Mientras cenábamos el sol se puso sobre las colinas florentinas, envolviendo el paisaje en una luz dorada. Las campanas de la iglesia medieval de Santa Margherita, en Montici, anunciaban las horas secundadas por las demás iglesias ocultas en las colinas de alrededor. El aire, caldeado por los agonizantes rayos de sol, olía a madreselva. Abajo, en el valle, las torres almenadas de un castillo proyectaban sombras alargadas sobre los viñedos circundantes. Poco a poco, las colinas pasaron del dorado al púrpura y finalmente se perdieron en el crepúsculo de la noche.
El contraste entre ese paisaje mágico y el Monstruo que en otros tiempos acechaba en él me impactó particularmente.
Mario aprovechó el momento para entregarme un regalo. Al desenvolverlo, apareció un Oscar de plástico con una base que decía: «El Monstruo de Florencia».
—Para cuando hagan una película basada en nuestro libro —dijo Mario.
También me regaló un dibujo a lápiz que había hecho años atrás de Pietro Pacciani, sentado en el banquillo durante su juicio, en el que había escrito: «Para Doug, en memoria de un florentino vil y de nuestro maravilloso trabajo juntos».
De regreso a la casa que habíamos construido en Maine, colgué el dibujo en la pared de la cabaña que utilizaba de estudio detrás de la vivienda, junto con una fotografía de Spezi donde aparecía con su gabardina y su sombrero de fieltro, Gauloises en boca, en una carnicería bajo una ristra de carrillos de cerdo.
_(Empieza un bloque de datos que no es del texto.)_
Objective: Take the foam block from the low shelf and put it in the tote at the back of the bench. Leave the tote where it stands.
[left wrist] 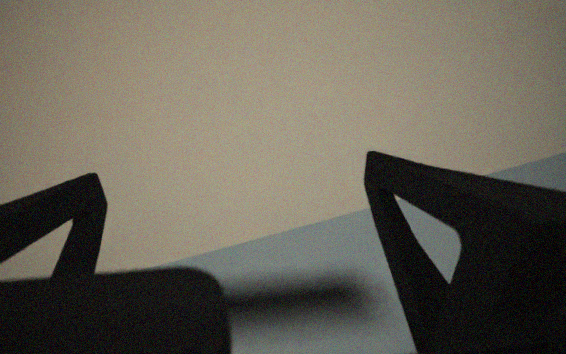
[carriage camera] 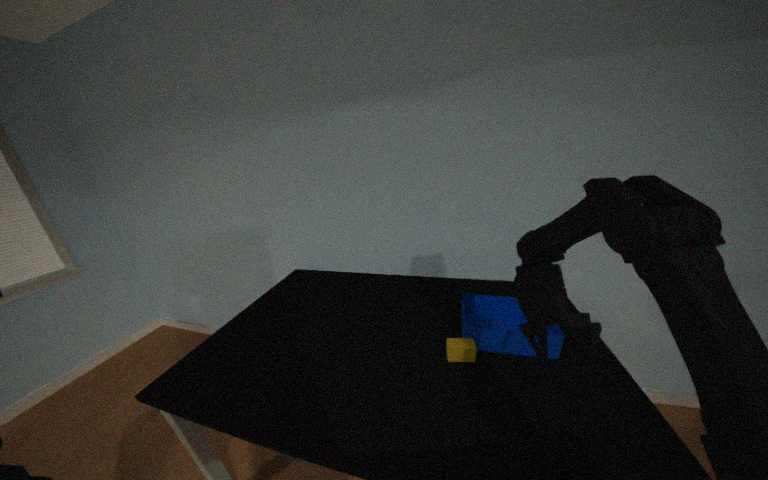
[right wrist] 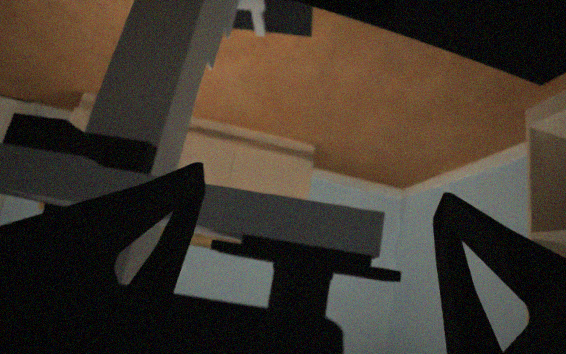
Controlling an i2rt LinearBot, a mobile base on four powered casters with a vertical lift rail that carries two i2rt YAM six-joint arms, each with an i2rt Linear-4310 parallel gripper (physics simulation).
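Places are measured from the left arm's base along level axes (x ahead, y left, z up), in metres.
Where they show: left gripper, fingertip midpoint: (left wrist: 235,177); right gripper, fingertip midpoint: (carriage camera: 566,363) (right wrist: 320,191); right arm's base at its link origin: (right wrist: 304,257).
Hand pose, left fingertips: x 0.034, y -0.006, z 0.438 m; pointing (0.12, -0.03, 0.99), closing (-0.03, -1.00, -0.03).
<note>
Each offset is from my left fingertips to the centre of the thing. "pt": to the spot under its first point. Level surfaces: height alone.
The blue tote @(0.577 m ahead, 0.739 m right, 0.629 m down) (carriage camera: 492,325) stands toward the back right of the dark bench @(0.679 m down) (carriage camera: 339,339). A yellow block @(0.487 m ahead, 0.545 m right, 0.649 m down) (carriage camera: 461,350) sits on the bench beside the tote's near left corner; whether it is the foam block I cannot tell. I cannot make out another block or the low shelf. My right gripper (carriage camera: 566,346) (right wrist: 320,191) is open and empty; in the carriage view it overlaps the tote's right end, at a height I cannot judge. My left gripper (left wrist: 235,177) is open and empty, facing plain wall and ceiling, away from the bench.
In the right wrist view, a grey post (right wrist: 145,75) and a grey crossbar (right wrist: 295,217) stand beyond the fingers, with a dark slab edge (right wrist: 475,30) above. A pale cabinet (right wrist: 255,160) stands by the wall. A bench leg @(pt 0.413 m ahead, 0.460 m left, 0.974 m down) (carriage camera: 195,444) shows below the front left corner.
</note>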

Spezi y yo hablábamos con frecuencia, pues seguíamos trabajando en el libro del Monstruo. Echaba de menos mi vida en Italia, pero en Maine se respiraba tranquilidad y, con su habitual tiempo de mil demonios, niebla y frío, se convertía en un lugar maravilloso para trabajar. (Empecé a comprender por qué Italia producía pintores e Inglaterra escritores.) Rodeado de bosques de robles y pinos blancos, nuestro pueblo, Round Pond, tiene quinientos cincuenta habitantes y parece salido de una litografía de Currier & Ives, con su iglesia blanca y su campanario, un puñado de casas de madera, una tienda y un puerto lleno de langosteras. En invierno, el pueblo queda enterrado bajo un grueso manto de nieve rutilante y del océano sale humo. Apenas hay delincuencia y pocos se molestan en cerrar sus casas con llave cuando se marchan de vacaciones. La cena anual de la judía ocupa siempre la portada del periódico local. La «gran ciudad», a dieciocho kilómetros, es Damariscotta, con dos mil habitantes.
El choque cultural era considerable.
Seguíamos trabajando en el libro a través del teléfono y el correo electrónico. Spezi escribía la mayor parte del texto, mientras que yo leía y comentaba su trabajo y añadía algunos capítulos en mi pobre italiano, que Spezi se veía obligado a reescribir. (Mi nivel de italiano escrito correspondería, siendo generoso, al de un quinto grado.) También redactaba material en inglés, que traducía amablemente Andrea Carlo Cappi, el traductor de mis novelas, quien se había convertido en un buen amigo durante nuestros años en Italia. Spezi y yo hablábamos regularmente y hacíamos excelentes progresos con el libro.
La mañana del 19 de noviembre de 2004, fui a mi cabaña y escuché el buzón de voz. Tenía un mensaje urgente de Mario. Algo horrible había sucedido.